Task directions:
Write out all of the lines below, exactly and completely.

Data to use:
────

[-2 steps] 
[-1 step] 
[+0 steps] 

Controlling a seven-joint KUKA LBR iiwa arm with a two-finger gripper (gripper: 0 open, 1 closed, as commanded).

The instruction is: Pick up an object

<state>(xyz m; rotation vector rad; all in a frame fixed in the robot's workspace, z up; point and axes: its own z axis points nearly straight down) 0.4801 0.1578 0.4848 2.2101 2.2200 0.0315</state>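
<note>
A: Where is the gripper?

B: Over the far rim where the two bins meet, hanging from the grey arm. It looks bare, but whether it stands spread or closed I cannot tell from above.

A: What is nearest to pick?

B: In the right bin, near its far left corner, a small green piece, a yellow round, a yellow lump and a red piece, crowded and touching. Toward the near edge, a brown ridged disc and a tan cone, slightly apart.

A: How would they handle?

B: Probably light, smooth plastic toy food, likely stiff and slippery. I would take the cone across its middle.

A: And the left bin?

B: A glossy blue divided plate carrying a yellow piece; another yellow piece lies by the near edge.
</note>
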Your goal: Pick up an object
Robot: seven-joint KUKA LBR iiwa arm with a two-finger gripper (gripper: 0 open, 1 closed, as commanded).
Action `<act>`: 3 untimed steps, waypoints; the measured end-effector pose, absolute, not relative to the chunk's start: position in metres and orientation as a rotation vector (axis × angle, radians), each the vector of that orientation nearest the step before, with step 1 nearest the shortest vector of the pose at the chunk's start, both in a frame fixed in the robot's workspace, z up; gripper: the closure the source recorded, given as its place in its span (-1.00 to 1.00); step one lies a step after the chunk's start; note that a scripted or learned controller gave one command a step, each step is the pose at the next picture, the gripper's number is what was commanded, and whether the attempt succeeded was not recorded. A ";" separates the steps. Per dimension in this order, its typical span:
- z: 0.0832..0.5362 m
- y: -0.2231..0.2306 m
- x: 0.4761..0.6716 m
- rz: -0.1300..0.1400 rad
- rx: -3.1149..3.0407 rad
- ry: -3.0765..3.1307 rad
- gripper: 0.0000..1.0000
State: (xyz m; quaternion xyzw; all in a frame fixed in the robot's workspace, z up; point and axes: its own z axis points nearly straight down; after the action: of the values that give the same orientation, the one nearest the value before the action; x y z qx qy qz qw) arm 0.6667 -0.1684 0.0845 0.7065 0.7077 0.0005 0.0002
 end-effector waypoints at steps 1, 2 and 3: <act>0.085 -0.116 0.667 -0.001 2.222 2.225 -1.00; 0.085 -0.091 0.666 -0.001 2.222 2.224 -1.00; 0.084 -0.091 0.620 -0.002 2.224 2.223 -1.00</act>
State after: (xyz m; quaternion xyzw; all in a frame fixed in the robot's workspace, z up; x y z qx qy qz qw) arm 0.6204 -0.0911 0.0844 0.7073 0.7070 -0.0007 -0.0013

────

Task solution:
[-2 steps] 
[-1 step] 
[+0 steps] 

Controlling a seven-joint KUKA LBR iiwa arm with a two-finger gripper (gripper: 0 open, 1 closed, as commanded).

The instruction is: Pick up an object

<state>(xyz m; rotation vector rad; all in a frame fixed in the robot's workspace, z up; point and axes: its own z axis points nearly straight down) 0.4801 0.1578 0.4848 2.2101 2.2200 0.0315</state>
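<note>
A: Where is the gripper?

B: Over the far rim where the two bins meet, hanging from the grey arm. It looks bare, but whether it stands spread or closed I cannot tell from above.

A: What is nearest to pick?

B: In the right bin, near its far left corner, a small green piece, a yellow round, a yellow lump and a red piece, crowded and touching. Toward the near edge, a brown ridged disc and a tan cone, slightly apart.

A: How would they handle?

B: Probably light, smooth plastic toy food, likely stiff and slippery. I would take the cone across its middle.

A: And the left bin?

B: A glossy blue divided plate carrying a yellow piece; another yellow piece lies by the near edge.
</note>
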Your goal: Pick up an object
Robot: seven-joint KUKA LBR iiwa arm with a two-finger gripper (gripper: 0 open, 1 closed, as commanded).
Action `<act>`: 3 untimed steps, waypoints; the measured end-effector pose, absolute, not relative to the chunk's start: position in metres and orientation as a rotation vector (axis × angle, radians), each the vector of that orientation nearest the step before, with step 1 nearest the shortest vector of the pose at the chunk's start, both in a frame fixed in the robot's workspace, z up; gripper: the closure the source recorded, given as its place in its span (-1.00 to 1.00); step one lies a step after the chunk's start; note that a scripted or learned controller gave one command a step, each step is the pose at the next picture, the gripper's number is what was commanded, and whether the attempt succeeded was not recorded. A ";" separates the steps. Per dimension in this order, its typical span:
- z: 0.0832..0.5362 m
- y: -0.2231..0.2306 m
- x: 0.4761..0.6716 m
- rz: -0.1300..0.1400 rad
- rx: -3.1149..3.0407 rad
- ry: -3.0765..3.1307 rad
- gripper: 0.0000..1.0000
State: (xyz m; quaternion xyzw; all in a frame fixed in the robot's workspace, z up; point and axes: its own z axis points nearly straight down; after the action: of the values that give the same orientation, the one nearest the value before the action; x y z qx qy qz qw) arm 0.6667 -0.1684 0.0845 0.7065 0.7077 0.0005 0.0002
 end-effector waypoints at steps 1, 2 and 3: <act>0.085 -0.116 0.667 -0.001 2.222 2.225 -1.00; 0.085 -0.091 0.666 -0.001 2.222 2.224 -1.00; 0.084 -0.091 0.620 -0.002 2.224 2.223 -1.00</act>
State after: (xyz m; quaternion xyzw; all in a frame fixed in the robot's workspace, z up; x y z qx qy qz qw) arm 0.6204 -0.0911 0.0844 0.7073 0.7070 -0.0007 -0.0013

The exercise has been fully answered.